The chemotherapy used in this case is Mitomycin C, a proven performer in bladder cancer, Pierorazio adds. “It’s very effective at killing urothelial cancers, and works great in the bladder.” The hydrogel is essential in getting – and keeping – the drug in place. “Before this drug became available, we had no means to get chemotherapy to stay in the kidney. Normal urine flow would wash it out before the drug could kill the cancer.”

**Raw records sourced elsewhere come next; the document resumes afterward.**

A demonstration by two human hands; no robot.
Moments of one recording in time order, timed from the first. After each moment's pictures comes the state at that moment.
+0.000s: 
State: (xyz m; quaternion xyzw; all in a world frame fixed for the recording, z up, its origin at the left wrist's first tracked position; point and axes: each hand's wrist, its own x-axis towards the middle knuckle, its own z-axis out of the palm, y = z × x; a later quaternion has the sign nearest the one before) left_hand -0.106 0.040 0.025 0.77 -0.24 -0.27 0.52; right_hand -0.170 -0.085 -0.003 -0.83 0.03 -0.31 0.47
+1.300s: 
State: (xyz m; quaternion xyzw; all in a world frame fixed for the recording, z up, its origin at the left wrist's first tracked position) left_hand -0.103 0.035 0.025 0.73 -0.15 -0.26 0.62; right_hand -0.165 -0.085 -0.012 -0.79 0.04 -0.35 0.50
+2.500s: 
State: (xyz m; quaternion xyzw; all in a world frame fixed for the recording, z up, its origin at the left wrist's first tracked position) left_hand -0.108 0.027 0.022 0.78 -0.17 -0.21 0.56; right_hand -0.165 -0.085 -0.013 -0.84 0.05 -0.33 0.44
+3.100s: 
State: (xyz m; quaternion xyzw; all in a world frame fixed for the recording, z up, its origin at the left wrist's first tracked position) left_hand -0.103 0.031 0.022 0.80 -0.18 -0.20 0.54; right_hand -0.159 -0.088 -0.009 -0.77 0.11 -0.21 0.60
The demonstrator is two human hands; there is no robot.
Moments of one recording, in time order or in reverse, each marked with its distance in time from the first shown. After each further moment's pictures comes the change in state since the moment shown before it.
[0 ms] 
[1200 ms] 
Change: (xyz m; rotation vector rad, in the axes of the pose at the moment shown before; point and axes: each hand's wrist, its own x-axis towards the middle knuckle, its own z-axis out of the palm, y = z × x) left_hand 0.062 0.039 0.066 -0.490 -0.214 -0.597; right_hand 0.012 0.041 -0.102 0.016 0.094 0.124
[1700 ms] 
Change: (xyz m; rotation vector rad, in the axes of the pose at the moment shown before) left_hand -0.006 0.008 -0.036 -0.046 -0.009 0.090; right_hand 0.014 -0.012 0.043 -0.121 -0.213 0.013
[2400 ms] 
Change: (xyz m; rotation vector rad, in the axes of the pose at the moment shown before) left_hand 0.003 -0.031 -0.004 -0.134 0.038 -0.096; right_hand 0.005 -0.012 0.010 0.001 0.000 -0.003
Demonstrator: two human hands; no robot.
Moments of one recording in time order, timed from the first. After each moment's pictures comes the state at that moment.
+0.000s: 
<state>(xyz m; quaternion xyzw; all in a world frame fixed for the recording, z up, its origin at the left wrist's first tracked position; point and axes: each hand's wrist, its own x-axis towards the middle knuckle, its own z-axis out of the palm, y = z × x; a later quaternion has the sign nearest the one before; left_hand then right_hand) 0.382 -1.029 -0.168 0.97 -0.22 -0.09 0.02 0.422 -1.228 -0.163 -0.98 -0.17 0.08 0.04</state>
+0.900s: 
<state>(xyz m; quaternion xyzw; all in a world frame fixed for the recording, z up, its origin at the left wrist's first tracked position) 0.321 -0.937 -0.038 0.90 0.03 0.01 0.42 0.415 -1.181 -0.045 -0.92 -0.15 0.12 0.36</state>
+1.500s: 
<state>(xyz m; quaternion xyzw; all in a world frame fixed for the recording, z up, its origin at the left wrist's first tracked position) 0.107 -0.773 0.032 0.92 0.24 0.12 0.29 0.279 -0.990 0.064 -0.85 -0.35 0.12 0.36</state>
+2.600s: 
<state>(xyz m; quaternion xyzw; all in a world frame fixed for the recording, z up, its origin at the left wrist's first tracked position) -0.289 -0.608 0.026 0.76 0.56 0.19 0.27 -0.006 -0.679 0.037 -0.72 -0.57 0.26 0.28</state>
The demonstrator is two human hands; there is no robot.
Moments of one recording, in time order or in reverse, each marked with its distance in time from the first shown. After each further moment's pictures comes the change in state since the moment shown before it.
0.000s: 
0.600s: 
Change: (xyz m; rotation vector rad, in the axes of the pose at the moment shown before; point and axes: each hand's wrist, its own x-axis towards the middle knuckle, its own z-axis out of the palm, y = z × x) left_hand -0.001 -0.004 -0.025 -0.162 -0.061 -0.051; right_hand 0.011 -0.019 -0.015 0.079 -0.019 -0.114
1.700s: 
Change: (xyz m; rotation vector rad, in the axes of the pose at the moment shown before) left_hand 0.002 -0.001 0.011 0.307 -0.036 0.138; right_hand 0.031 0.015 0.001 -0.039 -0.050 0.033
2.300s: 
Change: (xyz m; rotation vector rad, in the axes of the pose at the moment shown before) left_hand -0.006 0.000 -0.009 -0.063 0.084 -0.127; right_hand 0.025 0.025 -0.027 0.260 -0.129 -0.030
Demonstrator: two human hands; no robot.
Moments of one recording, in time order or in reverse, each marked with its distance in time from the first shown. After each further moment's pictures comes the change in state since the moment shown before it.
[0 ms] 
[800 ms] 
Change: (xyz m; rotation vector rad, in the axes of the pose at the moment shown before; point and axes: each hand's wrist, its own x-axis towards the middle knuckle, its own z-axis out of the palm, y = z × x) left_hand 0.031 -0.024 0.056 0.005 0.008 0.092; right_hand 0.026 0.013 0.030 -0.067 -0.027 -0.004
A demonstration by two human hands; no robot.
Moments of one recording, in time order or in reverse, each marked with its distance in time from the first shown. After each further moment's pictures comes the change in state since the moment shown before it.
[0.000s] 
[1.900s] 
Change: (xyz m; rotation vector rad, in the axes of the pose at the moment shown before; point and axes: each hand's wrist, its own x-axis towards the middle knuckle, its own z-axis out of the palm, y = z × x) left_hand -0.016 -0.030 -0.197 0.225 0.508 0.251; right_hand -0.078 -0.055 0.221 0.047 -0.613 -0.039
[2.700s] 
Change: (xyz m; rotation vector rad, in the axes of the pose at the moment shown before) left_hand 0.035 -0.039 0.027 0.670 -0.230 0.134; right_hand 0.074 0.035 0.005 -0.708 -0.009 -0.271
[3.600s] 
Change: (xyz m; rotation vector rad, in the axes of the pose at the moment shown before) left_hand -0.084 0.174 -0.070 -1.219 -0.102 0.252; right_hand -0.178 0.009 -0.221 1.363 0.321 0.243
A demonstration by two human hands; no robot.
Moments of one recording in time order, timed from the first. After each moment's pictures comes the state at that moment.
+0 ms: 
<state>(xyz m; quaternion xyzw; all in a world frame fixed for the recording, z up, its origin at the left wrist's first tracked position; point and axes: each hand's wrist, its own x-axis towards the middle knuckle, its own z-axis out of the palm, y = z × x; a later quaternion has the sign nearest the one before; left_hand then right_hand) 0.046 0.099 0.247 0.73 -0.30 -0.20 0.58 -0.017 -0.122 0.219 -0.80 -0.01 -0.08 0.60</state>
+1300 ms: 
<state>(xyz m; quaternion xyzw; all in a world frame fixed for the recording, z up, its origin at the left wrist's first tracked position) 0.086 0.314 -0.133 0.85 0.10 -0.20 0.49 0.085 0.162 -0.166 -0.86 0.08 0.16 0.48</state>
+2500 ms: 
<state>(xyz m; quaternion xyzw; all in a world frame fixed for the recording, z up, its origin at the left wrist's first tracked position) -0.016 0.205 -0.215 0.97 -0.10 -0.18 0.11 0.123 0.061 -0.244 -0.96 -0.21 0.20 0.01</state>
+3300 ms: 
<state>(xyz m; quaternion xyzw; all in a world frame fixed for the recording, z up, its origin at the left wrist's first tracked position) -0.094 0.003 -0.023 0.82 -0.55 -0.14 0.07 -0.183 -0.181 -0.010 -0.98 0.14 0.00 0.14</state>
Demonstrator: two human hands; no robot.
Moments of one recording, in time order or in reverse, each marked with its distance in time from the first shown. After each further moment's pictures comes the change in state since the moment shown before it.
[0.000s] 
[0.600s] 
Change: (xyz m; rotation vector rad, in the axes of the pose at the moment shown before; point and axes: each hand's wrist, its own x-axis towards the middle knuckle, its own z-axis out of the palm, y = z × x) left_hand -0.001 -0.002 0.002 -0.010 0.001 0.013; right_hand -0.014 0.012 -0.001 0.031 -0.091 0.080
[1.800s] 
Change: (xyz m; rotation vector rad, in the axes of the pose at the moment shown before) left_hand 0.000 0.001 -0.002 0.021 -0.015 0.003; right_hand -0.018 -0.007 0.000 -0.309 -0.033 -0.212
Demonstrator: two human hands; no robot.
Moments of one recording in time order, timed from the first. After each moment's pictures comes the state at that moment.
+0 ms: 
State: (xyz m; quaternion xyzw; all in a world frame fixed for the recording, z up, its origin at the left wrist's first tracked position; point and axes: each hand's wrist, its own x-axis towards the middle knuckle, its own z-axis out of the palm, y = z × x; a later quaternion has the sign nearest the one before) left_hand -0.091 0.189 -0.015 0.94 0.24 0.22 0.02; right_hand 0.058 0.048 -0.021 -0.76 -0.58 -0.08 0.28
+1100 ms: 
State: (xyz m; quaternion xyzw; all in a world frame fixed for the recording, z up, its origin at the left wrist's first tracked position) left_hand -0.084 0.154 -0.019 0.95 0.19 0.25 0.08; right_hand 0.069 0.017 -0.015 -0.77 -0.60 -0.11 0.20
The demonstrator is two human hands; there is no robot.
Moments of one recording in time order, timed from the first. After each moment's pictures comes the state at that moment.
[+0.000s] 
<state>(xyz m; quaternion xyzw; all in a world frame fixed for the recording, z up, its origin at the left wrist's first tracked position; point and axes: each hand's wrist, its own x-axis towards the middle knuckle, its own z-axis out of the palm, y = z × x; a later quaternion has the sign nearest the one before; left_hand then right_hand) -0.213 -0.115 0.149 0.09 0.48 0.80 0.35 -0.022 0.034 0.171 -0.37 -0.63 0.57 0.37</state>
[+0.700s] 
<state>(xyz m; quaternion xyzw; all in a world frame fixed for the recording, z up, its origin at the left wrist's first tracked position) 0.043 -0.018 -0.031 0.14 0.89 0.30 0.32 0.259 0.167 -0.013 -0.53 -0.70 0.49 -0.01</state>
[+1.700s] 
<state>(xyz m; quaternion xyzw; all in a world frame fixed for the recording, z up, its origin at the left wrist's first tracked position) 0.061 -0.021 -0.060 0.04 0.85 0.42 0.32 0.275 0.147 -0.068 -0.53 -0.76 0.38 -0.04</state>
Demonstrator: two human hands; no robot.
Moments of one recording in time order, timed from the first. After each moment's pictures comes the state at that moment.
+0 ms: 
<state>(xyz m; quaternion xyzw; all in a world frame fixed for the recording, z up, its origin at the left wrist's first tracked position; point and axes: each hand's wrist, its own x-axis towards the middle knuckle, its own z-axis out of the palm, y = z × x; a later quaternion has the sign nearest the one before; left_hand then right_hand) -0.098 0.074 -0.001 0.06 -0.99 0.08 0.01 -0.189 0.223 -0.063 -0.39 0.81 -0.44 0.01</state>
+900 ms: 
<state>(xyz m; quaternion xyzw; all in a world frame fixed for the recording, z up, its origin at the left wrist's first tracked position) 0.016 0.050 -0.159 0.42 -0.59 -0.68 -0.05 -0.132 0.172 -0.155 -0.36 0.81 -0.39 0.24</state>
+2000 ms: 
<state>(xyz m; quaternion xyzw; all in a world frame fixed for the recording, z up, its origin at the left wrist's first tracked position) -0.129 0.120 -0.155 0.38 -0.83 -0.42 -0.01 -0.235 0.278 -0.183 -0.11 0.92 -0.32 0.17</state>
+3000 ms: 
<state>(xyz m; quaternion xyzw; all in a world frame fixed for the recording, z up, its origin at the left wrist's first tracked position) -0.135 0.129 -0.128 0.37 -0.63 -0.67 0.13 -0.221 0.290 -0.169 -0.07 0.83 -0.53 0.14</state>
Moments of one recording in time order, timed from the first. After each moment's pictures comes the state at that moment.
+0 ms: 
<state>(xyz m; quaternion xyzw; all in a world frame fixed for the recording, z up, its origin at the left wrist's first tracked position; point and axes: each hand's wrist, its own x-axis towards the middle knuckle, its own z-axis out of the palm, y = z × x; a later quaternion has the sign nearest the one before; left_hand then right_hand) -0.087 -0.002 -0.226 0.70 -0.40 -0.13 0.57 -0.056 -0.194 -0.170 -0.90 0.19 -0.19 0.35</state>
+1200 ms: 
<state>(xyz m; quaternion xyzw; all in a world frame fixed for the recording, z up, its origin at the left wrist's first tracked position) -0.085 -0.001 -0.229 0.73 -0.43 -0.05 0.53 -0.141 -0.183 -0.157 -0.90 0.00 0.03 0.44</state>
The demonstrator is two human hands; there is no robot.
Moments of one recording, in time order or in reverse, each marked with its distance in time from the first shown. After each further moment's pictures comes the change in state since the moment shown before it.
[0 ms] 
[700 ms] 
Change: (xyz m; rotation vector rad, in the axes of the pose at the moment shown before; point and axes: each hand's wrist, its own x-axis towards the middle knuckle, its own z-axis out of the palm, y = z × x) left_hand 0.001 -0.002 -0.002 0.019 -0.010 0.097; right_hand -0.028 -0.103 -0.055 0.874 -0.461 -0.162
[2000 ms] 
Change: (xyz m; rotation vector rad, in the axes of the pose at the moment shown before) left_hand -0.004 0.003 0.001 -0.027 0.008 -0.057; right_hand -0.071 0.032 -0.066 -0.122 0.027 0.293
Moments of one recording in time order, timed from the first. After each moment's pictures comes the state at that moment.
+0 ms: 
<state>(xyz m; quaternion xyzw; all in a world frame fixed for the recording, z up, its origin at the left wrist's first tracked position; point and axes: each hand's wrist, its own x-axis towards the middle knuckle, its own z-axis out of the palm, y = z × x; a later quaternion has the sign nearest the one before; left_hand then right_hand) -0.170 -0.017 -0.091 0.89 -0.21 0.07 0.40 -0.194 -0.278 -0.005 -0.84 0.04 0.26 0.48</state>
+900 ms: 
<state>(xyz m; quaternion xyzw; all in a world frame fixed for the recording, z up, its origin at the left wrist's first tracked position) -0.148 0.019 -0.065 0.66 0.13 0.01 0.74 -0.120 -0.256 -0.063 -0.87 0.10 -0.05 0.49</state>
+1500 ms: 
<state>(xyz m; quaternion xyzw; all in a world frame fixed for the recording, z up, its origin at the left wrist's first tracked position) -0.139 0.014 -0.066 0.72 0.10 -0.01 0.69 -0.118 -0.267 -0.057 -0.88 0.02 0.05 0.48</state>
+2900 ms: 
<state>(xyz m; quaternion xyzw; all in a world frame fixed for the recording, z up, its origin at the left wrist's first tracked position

The hydrogel, called Jelmyto, takes six hours to dissolve and release chemotherapy after it solidifies in the kidney. Pierorazio and colleagues at Hopkins were investigators in the first clinical trial using Mitomycin C for patients with low-grade UTUC. The trial’s results, published in Lancet Oncology, found no evidence of cancer one year after treatment in 60 percent of patients.

While up to 40 percent of patients experienced an inflammatory narrowing of the ureter, for nearly all of them, these symptoms were transient, and almost all patients were able to preserve their kidney. “This is a major paradigm shift for patients with low-grade UTUC,” says Nirmish Singla, M.D., M.SC., Director of Translational Research in Genitourinary Oncology and Co-Director of the UTUC multidisciplinary clinic. “Previously, all we had to offer were ineffective technologies or radical surgery. Now we have a topical therapy, and we expect more therapies to emerge in the coming years.” Hopkins is also a site for the ENLIGHTENED study, which will investigate a laser-based photodynamic therapy to ablate UTUC in the renal pelvis.